What are the lines from the one with "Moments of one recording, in" through the end of the records below, written out exactly and without the pictures?

ENTRIES SUPPLIED:
"""

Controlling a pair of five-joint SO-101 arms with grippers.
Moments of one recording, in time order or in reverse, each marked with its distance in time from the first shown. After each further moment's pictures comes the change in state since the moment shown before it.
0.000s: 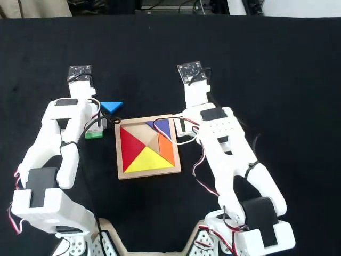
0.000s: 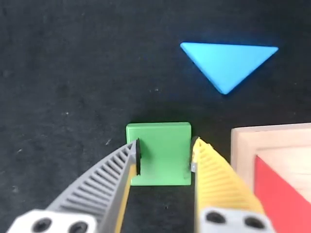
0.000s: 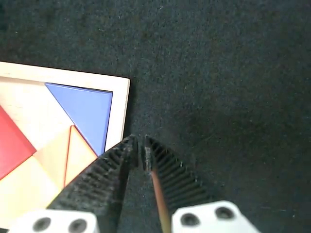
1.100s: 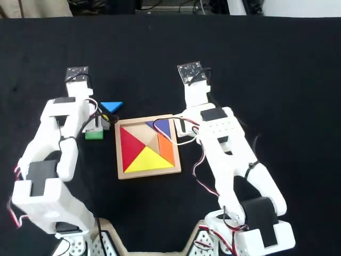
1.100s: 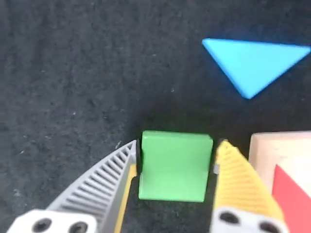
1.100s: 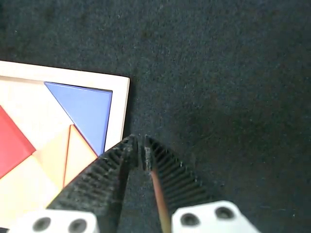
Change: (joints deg) left arm -1.8 4.4 -3.3 1.2 -0.2; right arm 0.0 0.0 0.1 0.0 0.0
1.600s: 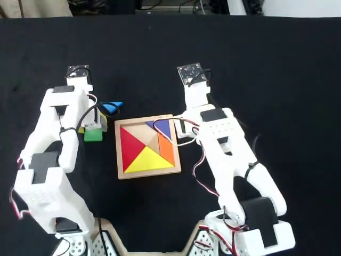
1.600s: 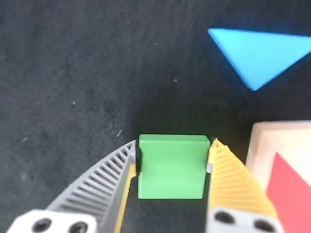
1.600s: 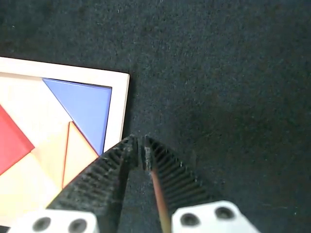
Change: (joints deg) left arm 0.0 5.8 -11.4 13.2 0.1; right arm 0.0 0.0 0.7 -0.2 0.0
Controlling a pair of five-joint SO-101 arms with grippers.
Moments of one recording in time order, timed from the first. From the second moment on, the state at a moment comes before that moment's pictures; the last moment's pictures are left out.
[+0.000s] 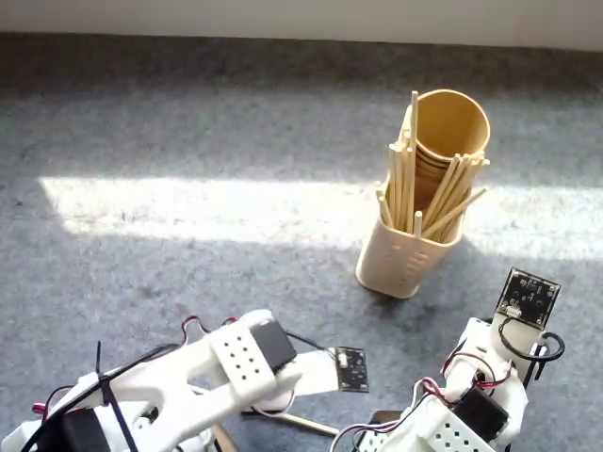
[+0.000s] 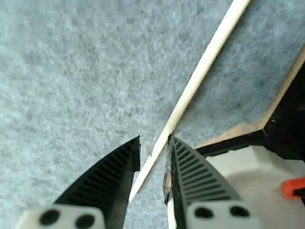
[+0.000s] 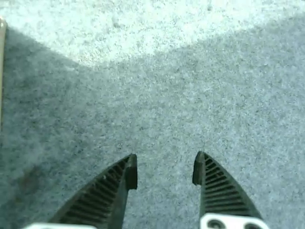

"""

ANSWER TO THIS EXERCISE:
Moments of one recording, in time order or in reverse, each marked with its distance in time from the first shown. After each further moment's pictures comes the change in state since the moment shown before it.
0.000s: 
0.000s: 
0.000s: 
1.100s: 
1.100s: 
1.100s: 
Change: (joints deg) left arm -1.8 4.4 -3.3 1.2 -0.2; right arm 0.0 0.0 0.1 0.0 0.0
1.600s: 
1.600s: 
1.600s: 
Change: (joints deg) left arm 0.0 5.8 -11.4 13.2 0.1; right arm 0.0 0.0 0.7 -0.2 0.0
Controlling a pair of five-joint SO-101 arms with grippers.
Moments of one recording in time order, timed from the first. From the second moment on, the state at a moment comes before that moment's pictures; the last moment's pictures are left out.
[+0.000s] 
[+0.000s] 
[+0.000s] 

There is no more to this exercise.